__Task goal__
Nothing after the line containing "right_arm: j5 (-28" belongs in the answer; write out exactly every line from the start of the material up to it, including it.

::::::::::

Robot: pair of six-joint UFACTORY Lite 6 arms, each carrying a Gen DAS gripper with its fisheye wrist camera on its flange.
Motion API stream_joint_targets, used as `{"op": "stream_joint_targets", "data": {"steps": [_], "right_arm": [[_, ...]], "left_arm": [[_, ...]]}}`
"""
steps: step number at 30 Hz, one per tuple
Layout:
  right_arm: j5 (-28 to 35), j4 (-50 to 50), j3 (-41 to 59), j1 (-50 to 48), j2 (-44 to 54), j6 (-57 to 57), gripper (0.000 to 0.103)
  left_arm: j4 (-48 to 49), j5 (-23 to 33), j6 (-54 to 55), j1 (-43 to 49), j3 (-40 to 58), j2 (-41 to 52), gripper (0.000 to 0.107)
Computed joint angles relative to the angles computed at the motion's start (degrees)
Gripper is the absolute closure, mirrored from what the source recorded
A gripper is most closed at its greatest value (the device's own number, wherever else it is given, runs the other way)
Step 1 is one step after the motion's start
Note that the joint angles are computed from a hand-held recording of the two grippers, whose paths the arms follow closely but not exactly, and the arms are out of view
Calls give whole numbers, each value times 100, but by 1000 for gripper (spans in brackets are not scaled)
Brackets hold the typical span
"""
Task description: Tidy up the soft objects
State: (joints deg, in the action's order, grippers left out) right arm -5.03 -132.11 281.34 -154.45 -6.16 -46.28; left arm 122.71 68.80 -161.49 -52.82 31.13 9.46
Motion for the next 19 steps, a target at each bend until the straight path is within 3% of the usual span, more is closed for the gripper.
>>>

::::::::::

__Answer section__
Robot: pair of six-joint UFACTORY Lite 6 arms, each carrying a Gen DAS gripper with its fisheye wrist camera on its flange.
Motion API stream_joint_targets, used as `{"op": "stream_joint_targets", "data": {"steps": [_], "right_arm": [[_, ...]], "left_arm": [[_, ...]]}}`
"""
steps: step number at 30 Hz, one per tuple
Layout:
  right_arm: j5 (-28 to 35), j4 (-50 to 50), j3 (-41 to 59), j1 (-50 to 48), j2 (-44 to 54), j6 (-57 to 57), gripper (0.000 to 0.103)

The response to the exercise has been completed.